La principal virtud de la
película radica en el tono en el que está narrada. Durante todo
el metraje parece que estamos asistiendo casi a un documental, con la cámara
distanciada ideológicamente de la acción. Un hecho muy de agradecer, ya que podría
resultar demasiado goloso presentar la historia de otra manera mucho más
evidente, partidaria y facilona, con los efectos que todos conocemos (que tal
vez se tradujeran en más ingresos en taquilla) pero con un más que posible
detrimento de la calidad.
Así pues, la directora
andaluza Chus Gutiérrez acierta de pleno en alejar al espectador de las causas de la acción (el problema
económico, social y politico de los países del Magreb y de África en general) y
presentarle sólo las consecuencias,
de una manera quizá más desapasionada pero desde luego mucho más cruda.
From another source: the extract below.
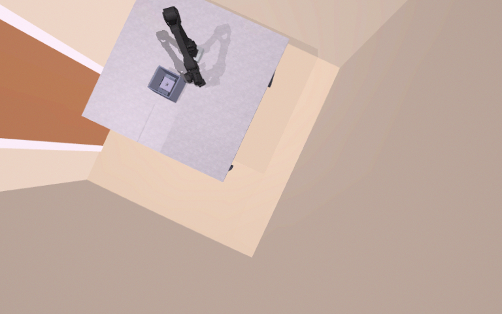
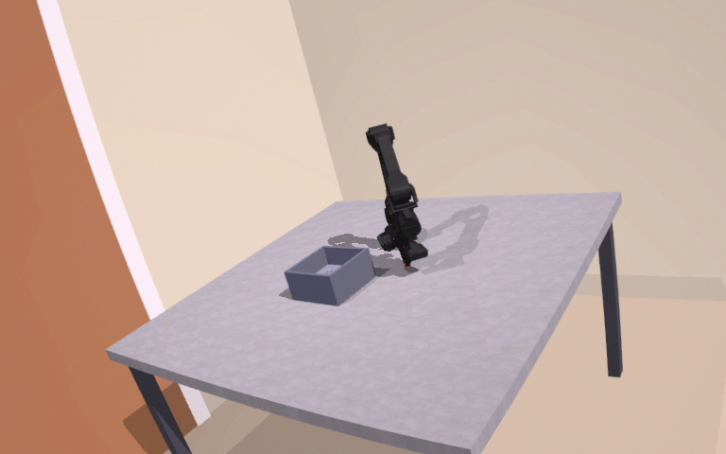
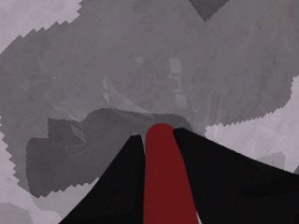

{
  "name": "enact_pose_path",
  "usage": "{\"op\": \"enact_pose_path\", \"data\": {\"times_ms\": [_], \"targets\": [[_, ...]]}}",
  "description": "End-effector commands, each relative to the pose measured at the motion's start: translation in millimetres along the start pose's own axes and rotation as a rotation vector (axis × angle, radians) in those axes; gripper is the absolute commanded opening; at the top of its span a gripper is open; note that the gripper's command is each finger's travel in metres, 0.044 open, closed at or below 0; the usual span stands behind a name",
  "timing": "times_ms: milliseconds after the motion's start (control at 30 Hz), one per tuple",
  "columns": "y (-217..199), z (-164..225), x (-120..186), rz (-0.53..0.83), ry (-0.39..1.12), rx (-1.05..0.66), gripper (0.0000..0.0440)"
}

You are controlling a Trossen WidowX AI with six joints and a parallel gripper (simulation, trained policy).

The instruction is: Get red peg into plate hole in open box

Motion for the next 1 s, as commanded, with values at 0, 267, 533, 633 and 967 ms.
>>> {"op": "enact_pose_path", "data": {"times_ms": [0, 267, 533, 633, 967], "targets": [[-1, -4, 2, 0.023, -0.014, -0.007, 0.0021], [-11, -20, 38, 0.022, -0.103, -0.026, 0.0], [-23, -42, 78, 0.004, -0.185, -0.1, 0.0], [-29, -51, 86, 0.005, -0.207, -0.142, 0.0], [-48, -90, 98, 0.003, -0.268, -0.278, 0.0]]}}
Point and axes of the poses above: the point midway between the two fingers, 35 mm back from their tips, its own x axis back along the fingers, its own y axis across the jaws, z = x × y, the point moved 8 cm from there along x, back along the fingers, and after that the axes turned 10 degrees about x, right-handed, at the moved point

Gutiérrez,
que empezó su carrera en la comedia con films como Insomnio (1998), demuestra que se encuentra más cómoda en el drama
que juega a veces a ser documental. Además, regresa a un terreno más que
conocido, ya que el tema de la inmigración en Andalucía ya era el leitmotiv de Poniente (2002), aunque aquella se
centraba más en el asunto del racismo y la integración de los sinpapeles. Esta vez lo más destacado es
conocer la vida de los inmigrantes cuando no lo son, es decir, en sus países de
origen, y de cómo una vida sin aspiraciones ni futuro les lleva a buscar su
destino cruzando el mar y arriesgando sus propias vidas. Todo ello lo vemos
desde el punto de vista de un europeo, Martín, del que vemos su evolución
durante el metraje. Si al principio sólo está preocupado por cobrar el dinero
por su servicio de repatriar el cadáver, poco a poco va siendo consciente de
que hay cosas mucho más importantes que eso, y que los 3.000 euros que vale su
trabajo no son nada comparados con una vida humana.
Retorno
a Hansala (por cierto
premiada por el jurado en el Festival de Valladolid 2008 y con tres
nominaciones a los Goya) gana enteros cuando la acción llega a Marruecos,
momento en que la película se convierte en una mezcla de road movie (con asaltadores de caminos incluidos) y de
semidocumental costumbrista al estilo de la Trilogía de Koker de Abbas
Kiarostami. Precisamente la figura del director iraní sobrevuela esa parte de
la película, en aspectos como la
filmación con cámara al hombro, el uso dramático de los colores, la escasez de
diálogos o la profusión de situaciones tan cotidianas que dificilmente tendrían
cabida en otro tipo de cine.
En
definitiva, estamos ante una película que plantea una seria reflexión social,
cuya conclusión dicta que sólo mediante la convivencia con otras culturas es
posible el entendimiento mutuo, y más en estos momentos en los que la crisis
económica global acentúa las diferencias económicas y crea el riesgo de un
retorno a la peor xenofobia de antaño. Pero lo hace de una manera sutil y
elegante, a través de una historia que en principio puede parecer nimia pero
que resume todas las grandezas y miserias del ser humano. Una película que, sin
dejar de ser distante, consigue sumergir al espectador en la dimensión correcta
para darse cuenta de que existe un problema más allá de sus narices. No siempre
el cine “social” es sinónimo de cine de calidad, pero a veces (y por fortuna
esta es una de ellas) hay excepciones a la regla.
Me resulta interesante y pertinente lo dicho. Protagonistas, los muertos.